When Danish Prime Minister Helle Thorning-Schmidt supported the sale of shares in a state-owned company to Goldman Sachs (GS), she couldn’t have known how costly the deal would turn out to be. On Jan. 30, as a parliamentary committee gave final approval for the bank’s purchase of 18 percent of Dong Energy, the nation’s largest electric utility, for $1.5 billion, the Socialist People’s Party quit the governing coalition in protest, leading six cabinet ministers to resign. While Thorning-Schmidt, a Social Democrat, retains her post with the support of the Social Liberal Party, polls show the dispute has dented her popularity, adding to the challenges she faces, including a weak economy, ahead of next year’s national elections.

The role of Goldman in the deal struck a nerve with the Danish public, which is still suffering from the aftereffects of the global financial crisis. When protesters gathered in front of Parliament in Copenhagen on Jan. 29, a yellow banner with a drawing of a vampire squid—the description of Goldman used by Matt Taibbi in Rolling Stone in 2009—was draped around the base of a statue of King Frederick VII. “I’m very disappointed” that a left-wing government backed the sale, said one protester, Solveig Weiss, who identified himself as a retiree who votes for the Social Liberal party. “It’s completely right-wing policies and certainly doesn’t help that they’re selling shares to a somewhat dodgy enterprise.”

The bank has said it views the stake as a long-term holding and will support the strategy of current management, and that the political and popular backlash won’t prompt it to reassess its bid. As for where it holds its shares, “Goldman Sachs complies, and will continue to comply, with all applicable tax laws in Denmark, Luxembourg, the United States, and other relevant jurisdictions,” wrote Sophie Ramsay, a bank spokeswoman based in London, in an e-mail.

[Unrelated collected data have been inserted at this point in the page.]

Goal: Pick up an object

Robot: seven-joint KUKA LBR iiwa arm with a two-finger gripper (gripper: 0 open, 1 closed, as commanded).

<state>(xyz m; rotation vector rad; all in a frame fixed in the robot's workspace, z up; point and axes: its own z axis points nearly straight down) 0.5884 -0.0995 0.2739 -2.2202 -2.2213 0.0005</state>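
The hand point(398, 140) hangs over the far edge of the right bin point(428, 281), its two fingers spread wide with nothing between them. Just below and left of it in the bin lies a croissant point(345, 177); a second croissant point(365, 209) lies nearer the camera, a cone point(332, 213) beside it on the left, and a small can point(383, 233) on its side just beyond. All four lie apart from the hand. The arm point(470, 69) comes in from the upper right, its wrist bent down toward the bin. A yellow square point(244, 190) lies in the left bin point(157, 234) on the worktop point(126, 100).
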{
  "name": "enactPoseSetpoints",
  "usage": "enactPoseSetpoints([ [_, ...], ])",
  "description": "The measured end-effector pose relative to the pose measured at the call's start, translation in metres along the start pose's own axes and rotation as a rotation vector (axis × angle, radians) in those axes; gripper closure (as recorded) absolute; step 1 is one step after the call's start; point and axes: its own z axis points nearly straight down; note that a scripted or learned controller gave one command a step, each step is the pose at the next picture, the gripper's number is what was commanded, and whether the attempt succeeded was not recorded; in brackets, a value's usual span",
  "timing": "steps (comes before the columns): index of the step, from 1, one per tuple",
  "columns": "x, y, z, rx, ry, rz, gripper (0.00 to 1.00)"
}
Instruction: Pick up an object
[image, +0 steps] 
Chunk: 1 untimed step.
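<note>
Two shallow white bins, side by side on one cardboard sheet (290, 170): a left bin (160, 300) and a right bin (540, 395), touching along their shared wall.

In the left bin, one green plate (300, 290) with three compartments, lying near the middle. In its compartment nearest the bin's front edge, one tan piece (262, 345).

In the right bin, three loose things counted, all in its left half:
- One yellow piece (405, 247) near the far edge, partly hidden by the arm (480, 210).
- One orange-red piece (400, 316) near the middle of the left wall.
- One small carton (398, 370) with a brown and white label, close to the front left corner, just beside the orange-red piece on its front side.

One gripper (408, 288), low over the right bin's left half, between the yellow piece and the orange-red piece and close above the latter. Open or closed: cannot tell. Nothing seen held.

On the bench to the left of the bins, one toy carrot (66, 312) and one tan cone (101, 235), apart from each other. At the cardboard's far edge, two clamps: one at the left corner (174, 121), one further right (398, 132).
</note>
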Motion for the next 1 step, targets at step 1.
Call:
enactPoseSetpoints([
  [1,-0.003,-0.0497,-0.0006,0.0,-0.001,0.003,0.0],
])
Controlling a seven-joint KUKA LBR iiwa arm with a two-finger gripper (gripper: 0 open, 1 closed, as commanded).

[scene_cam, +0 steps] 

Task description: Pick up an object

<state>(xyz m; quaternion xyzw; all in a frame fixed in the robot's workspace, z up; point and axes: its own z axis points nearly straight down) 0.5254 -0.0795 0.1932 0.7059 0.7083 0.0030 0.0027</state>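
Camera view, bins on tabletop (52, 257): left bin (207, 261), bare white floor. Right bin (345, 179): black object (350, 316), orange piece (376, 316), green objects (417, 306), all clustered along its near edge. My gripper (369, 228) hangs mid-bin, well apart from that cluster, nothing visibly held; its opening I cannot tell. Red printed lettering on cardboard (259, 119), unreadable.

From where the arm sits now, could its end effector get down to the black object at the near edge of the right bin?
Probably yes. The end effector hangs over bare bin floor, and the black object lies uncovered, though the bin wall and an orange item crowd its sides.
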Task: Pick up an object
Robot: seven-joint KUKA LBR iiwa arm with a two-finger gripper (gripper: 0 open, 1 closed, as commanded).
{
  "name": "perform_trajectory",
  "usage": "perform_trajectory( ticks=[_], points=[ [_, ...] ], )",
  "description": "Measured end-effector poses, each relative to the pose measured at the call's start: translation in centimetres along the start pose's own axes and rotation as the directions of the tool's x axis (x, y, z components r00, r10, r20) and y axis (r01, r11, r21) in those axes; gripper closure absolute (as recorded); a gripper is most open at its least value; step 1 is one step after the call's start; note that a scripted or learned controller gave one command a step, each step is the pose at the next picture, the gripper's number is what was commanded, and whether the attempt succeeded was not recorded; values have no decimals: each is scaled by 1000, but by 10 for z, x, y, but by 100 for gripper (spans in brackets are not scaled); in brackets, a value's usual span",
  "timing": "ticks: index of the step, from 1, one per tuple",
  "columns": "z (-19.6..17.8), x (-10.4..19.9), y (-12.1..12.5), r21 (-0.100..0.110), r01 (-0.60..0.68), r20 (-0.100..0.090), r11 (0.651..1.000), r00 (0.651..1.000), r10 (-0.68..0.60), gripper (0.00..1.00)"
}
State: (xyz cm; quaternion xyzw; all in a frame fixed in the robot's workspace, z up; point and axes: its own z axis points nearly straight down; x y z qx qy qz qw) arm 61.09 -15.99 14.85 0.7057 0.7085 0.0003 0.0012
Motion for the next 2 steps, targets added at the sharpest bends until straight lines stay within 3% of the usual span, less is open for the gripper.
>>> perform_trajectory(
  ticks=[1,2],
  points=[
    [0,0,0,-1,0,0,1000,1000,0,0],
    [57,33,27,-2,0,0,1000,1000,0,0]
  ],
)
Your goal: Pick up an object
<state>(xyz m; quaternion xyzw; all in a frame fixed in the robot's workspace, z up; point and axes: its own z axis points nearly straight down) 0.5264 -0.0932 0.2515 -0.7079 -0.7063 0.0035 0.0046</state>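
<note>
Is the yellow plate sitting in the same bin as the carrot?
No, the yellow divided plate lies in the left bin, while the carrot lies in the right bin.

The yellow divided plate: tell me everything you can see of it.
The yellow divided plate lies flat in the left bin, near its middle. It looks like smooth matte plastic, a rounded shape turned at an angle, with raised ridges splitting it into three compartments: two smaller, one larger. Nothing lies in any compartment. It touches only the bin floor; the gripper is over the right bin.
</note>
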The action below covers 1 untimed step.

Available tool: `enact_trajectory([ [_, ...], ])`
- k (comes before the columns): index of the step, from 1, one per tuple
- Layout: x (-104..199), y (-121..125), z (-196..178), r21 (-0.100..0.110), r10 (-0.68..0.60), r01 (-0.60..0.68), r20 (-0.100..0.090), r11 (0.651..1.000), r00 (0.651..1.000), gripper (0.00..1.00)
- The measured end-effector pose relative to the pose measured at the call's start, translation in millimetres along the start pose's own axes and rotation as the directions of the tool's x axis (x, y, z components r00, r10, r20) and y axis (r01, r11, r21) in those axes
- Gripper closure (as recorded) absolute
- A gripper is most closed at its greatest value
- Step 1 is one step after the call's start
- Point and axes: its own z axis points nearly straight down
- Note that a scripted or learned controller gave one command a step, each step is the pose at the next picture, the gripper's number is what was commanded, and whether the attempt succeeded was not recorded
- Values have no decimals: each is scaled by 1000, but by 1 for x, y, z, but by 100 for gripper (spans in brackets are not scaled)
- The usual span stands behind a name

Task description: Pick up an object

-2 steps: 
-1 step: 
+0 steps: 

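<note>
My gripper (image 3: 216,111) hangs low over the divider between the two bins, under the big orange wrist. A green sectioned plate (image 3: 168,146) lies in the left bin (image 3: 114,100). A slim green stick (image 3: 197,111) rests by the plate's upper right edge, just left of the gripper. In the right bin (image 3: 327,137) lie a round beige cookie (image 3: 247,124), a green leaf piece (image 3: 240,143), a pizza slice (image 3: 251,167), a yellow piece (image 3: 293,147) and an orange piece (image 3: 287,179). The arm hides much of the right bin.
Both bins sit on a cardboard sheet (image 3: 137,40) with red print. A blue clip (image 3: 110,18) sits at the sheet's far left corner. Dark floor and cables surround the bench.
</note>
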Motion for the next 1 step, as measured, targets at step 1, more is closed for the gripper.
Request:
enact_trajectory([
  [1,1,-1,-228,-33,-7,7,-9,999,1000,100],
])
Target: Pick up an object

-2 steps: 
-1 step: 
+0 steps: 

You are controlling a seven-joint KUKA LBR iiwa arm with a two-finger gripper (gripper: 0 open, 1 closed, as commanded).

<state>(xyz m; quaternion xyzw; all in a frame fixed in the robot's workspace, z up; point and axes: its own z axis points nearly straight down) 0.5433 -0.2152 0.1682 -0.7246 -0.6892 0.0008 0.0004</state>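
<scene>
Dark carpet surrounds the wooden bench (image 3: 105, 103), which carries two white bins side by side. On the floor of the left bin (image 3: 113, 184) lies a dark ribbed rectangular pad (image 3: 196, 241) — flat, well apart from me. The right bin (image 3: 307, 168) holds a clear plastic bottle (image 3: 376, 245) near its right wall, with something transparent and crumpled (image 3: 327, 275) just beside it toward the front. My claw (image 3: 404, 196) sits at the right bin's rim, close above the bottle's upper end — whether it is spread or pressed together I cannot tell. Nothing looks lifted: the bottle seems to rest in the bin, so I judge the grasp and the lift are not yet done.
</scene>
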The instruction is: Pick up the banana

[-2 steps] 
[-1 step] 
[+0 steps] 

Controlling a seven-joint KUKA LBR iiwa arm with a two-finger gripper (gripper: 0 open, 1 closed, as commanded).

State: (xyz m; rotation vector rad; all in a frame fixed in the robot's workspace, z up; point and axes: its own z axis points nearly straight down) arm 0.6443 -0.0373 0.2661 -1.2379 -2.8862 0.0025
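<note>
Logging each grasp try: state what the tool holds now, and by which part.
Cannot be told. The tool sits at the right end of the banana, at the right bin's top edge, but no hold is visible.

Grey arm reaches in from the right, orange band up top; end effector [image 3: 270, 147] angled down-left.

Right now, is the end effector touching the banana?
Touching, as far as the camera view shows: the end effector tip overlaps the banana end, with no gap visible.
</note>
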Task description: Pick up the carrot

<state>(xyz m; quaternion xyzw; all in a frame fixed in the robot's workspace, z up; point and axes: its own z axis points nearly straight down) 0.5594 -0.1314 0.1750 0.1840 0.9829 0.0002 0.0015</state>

People are punishing Thorning-Schmidt for dealing with a bank they think represents “everything Danes really don’t like about the crisis,” says Peter Kurrild-Klitgaard, a professor of political science at the University of Copenhagen. They also don’t like that the buyer “is not Danish or even European.” Some of that may be an overreaction, he adds: “Most Danes don’t know the details of this deal. Many think Denmark is selling all of Dong and not just 18 percent.”